### Task
Write out all of the data exactly as it appears.

------ Data block

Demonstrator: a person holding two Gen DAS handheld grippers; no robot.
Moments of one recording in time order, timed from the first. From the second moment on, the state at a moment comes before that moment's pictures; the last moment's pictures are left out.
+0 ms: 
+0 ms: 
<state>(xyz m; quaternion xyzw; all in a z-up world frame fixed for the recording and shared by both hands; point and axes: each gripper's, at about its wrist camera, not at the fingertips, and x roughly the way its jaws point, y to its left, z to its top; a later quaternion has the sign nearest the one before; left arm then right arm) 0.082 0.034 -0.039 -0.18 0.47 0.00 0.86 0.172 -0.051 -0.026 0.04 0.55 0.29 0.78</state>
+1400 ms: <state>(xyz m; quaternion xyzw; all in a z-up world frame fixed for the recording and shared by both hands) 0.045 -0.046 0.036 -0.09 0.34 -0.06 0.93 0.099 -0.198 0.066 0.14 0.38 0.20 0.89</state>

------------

### Response to the task
Demonstrator: a person holding two Gen DAS handheld grippers; no robot.
Moments of one recording in time order, timed from the first. From the second moment on, the state at a moment comes before that moment's pictures; the last moment's pictures are left out.
+0 ms: 
+0 ms: 
<state>(xyz m; quaternion xyzw; all in a z-up world frame fixed for the recording and shared by both hands; point and axes: each gripper's, at about its wrist camera, not at the fingertips, and x roughly the way its jaws point, y to its left, z to its top; a later quaternion has the sign nearest the one before; left arm then right arm) 0.082 0.034 -0.039 -0.18 0.47 0.00 0.86 0.172 -0.051 -0.026 0.04 0.55 0.29 0.78</state>
+1400 ms: <state>(xyz m; quaternion xyzw; all in a z-up world frame fixed for the recording and shared by both hands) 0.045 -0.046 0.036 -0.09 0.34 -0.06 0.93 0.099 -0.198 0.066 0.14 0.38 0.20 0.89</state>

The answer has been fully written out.